- Task requirements:
An exact restatement of the records below is expected.

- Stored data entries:
········

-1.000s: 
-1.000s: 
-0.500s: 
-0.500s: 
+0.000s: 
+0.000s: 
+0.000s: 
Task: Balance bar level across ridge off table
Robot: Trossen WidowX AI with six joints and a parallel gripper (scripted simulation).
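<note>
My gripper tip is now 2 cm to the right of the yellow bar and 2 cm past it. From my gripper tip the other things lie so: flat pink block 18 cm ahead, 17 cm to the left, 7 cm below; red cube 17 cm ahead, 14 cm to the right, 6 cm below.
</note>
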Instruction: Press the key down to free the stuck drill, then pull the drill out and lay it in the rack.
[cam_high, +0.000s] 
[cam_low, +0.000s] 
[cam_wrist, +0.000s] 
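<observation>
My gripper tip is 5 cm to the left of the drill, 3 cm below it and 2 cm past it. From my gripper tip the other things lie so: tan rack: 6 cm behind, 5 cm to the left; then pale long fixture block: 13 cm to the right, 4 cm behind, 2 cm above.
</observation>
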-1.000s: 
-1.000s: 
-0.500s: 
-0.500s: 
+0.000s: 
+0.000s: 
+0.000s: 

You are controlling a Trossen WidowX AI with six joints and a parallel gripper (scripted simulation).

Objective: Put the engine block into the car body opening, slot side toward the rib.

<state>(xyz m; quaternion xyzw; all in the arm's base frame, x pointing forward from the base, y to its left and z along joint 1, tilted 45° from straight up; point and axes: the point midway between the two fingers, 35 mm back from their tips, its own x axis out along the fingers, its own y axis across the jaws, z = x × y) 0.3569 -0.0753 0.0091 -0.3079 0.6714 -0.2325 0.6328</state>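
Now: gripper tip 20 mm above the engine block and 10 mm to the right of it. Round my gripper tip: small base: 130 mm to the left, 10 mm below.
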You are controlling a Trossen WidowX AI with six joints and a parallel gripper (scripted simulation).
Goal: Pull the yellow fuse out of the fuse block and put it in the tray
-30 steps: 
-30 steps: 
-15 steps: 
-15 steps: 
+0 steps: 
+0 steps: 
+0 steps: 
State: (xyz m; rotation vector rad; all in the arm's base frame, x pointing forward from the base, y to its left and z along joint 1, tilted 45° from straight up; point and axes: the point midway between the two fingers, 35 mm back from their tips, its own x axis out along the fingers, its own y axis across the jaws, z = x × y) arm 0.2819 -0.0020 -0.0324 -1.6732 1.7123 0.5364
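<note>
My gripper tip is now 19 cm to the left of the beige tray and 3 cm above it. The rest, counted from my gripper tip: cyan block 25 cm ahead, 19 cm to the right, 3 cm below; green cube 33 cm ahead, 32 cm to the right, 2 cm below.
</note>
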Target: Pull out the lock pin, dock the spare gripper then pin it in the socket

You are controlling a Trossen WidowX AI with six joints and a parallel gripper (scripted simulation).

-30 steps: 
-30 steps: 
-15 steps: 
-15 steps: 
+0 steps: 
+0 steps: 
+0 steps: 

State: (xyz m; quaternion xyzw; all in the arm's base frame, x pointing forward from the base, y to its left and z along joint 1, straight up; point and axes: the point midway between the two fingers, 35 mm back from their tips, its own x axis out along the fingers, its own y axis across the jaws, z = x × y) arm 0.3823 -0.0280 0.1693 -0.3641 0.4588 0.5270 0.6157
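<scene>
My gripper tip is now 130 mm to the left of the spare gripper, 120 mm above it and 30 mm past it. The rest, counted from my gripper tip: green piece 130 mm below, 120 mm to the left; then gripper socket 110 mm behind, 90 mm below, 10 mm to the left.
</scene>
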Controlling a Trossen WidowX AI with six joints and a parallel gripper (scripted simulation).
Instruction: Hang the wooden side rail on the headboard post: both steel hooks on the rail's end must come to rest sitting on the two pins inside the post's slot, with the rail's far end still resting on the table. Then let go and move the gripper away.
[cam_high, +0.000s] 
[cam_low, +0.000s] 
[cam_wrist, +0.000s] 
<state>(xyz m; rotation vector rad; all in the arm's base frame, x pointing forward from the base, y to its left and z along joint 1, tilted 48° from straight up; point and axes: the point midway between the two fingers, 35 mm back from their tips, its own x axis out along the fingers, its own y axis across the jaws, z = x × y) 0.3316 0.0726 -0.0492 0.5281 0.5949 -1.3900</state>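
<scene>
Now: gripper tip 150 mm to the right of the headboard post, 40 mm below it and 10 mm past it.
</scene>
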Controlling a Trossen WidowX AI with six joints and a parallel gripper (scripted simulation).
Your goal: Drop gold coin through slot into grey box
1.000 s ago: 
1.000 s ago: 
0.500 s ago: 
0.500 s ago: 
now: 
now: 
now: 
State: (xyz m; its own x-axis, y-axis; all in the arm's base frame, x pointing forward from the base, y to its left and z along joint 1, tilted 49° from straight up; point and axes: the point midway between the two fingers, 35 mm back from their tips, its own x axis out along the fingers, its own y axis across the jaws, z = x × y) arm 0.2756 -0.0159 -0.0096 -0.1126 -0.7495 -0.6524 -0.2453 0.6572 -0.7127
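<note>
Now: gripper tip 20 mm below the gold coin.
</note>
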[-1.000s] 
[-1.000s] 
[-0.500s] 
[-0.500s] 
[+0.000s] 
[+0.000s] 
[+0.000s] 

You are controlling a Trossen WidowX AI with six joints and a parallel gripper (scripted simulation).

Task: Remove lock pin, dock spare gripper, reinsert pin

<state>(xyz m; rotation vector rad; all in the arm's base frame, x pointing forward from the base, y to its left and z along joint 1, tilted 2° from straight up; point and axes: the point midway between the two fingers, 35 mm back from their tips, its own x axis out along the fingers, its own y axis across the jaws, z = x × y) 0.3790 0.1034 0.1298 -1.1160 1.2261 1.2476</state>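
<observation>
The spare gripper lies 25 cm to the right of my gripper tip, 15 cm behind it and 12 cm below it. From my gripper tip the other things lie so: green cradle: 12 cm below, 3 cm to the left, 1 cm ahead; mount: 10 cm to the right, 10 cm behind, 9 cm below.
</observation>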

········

- Problem solution:
-1.000s: 
-1.000s: 
-0.500s: 
-0.500s: 
+0.000s: 
+0.000s: 
+0.000s: 
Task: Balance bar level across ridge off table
Robot: Trossen WidowX AI with six joints and a parallel gripper (scripted simulation).
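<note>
My gripper tip is now 2 cm to the right of the yellow bar and 2 cm past it. From my gripper tip the other things lie so: flat pink block 18 cm ahead, 17 cm to the left, 7 cm below; red cube 17 cm ahead, 14 cm to the right, 6 cm below.
</note>
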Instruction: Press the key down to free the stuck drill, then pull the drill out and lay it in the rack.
[cam_high, +0.000s] 
[cam_low, +0.000s] 
[cam_wrist, +0.000s] 
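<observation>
My gripper tip is 5 cm to the left of the drill, 3 cm below it and 2 cm past it. From my gripper tip the other things lie so: tan rack: 6 cm behind, 5 cm to the left; then pale long fixture block: 13 cm to the right, 4 cm behind, 2 cm above.
</observation>
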-1.000s: 
-1.000s: 
-0.500s: 
-0.500s: 
+0.000s: 
+0.000s: 
+0.000s: 

You are controlling a Trossen WidowX AI with six joints and a parallel gripper (scripted simulation).

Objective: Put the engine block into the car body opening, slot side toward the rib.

<state>(xyz m; quaternion xyzw; all in the arm's base frame, x pointing forward from the base, y to its left and z along joint 1, tilted 45° from straight up; point and axes: the point midway between the two fingers, 35 mm back from their tips, its own x axis out along the fingers, its own y axis across the jaws, z = x × y) 0.3569 -0.0753 0.0091 -0.3079 0.6714 -0.2325 0.6328</state>
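Now: gripper tip 20 mm above the engine block and 10 mm to the right of it. Round my gripper tip: small base: 130 mm to the left, 10 mm below.
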You are controlling a Trossen WidowX AI with six joints and a parallel gripper (scripted simulation).
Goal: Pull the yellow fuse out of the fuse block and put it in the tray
-30 steps: 
-30 steps: 
-15 steps: 
-15 steps: 
+0 steps: 
+0 steps: 
+0 steps: 
State: (xyz m; rotation vector rad; all in the arm's base frame, x pointing forward from the base, y to its left and z along joint 1, tilted 45° from straight up; point and axes: the point midway between the two fingers, 35 mm back from their tips, its own x axis out along the fingers, its own y axis across the jaws, z = x × y) arm 0.2819 -0.0020 -0.0324 -1.6732 1.7123 0.5364
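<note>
My gripper tip is now 19 cm to the left of the beige tray and 3 cm above it. The rest, counted from my gripper tip: cyan block 25 cm ahead, 19 cm to the right, 3 cm below; green cube 33 cm ahead, 32 cm to the right, 2 cm below.
</note>
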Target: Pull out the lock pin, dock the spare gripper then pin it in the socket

You are controlling a Trossen WidowX AI with six joints and a parallel gripper (scripted simulation).

-30 steps: 
-30 steps: 
-15 steps: 
-15 steps: 
+0 steps: 
+0 steps: 
+0 steps: 

State: (xyz m; quaternion xyzw; all in the arm's base frame, x pointing forward from the base, y to its left and z along joint 1, straight up; point and axes: the point midway between the two fingers, 35 mm back from their tips, its own x axis out along the fingers, its own y axis across the jaws, z = x × y) arm 0.3823 -0.0280 0.1693 -0.3641 0.4588 0.5270 0.6157
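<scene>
My gripper tip is now 130 mm to the left of the spare gripper, 120 mm above it and 30 mm past it. The rest, counted from my gripper tip: green piece 130 mm below, 120 mm to the left; then gripper socket 110 mm behind, 90 mm below, 10 mm to the left.
</scene>
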Controlling a Trossen WidowX AI with six joints and a parallel gripper (scripted simulation).
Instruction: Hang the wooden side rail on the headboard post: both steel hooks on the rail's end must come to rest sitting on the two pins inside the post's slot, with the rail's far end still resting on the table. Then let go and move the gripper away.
[cam_high, +0.000s] 
[cam_low, +0.000s] 
[cam_wrist, +0.000s] 
<state>(xyz m; rotation vector rad; all in the arm's base frame, x pointing forward from the base, y to its left and z along joint 1, tilted 48° from straight up; point and axes: the point midway between the two fingers, 35 mm back from their tips, its own x axis out along the fingers, its own y axis across the jaws, z = x × y) 0.3316 0.0726 -0.0492 0.5281 0.5949 -1.3900</state>
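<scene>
Now: gripper tip 150 mm to the right of the headboard post, 40 mm below it and 10 mm past it.
</scene>
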Controlling a Trossen WidowX AI with six joints and a parallel gripper (scripted simulation).
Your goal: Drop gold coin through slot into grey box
1.000 s ago: 
1.000 s ago: 
0.500 s ago: 
0.500 s ago: 
now: 
now: 
now: 
State: (xyz m; its own x-axis, y-axis; all in the arm's base frame, x pointing forward from the base, y to its left and z along joint 1, tilted 49° from straight up; point and axes: the point midway between the two fingers, 35 mm back from their tips, its own x axis out along the fingers, its own y axis across the jaws, z = x × y) arm 0.2756 -0.0159 -0.0096 -0.1126 -0.7495 -0.6524 -0.2453 0.6572 -0.7127
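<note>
Now: gripper tip 20 mm below the gold coin.
</note>
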[-1.000s] 
[-1.000s] 
[-0.500s] 
[-0.500s] 
[+0.000s] 
[+0.000s] 
[+0.000s] 

You are controlling a Trossen WidowX AI with six joints and a parallel gripper (scripted simulation).

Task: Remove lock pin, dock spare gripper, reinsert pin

<state>(xyz m; rotation vector rad; all in the arm's base frame, x pointing forward from the base, y to its left and z along joint 1, tilted 2° from straight up; point and axes: the point midway between the two fingers, 35 mm back from their tips, its own x axis out along the fingers, its own y axis across the jaws, z = x × y) 0.3790 0.1034 0.1298 -1.1160 1.2261 1.2476</state>
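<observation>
The spare gripper lies 25 cm to the right of my gripper tip, 15 cm behind it and 12 cm below it. From my gripper tip the other things lie so: green cradle: 12 cm below, 3 cm to the left, 1 cm ahead; mount: 10 cm to the right, 10 cm behind, 9 cm below.
</observation>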

That is the complete answer.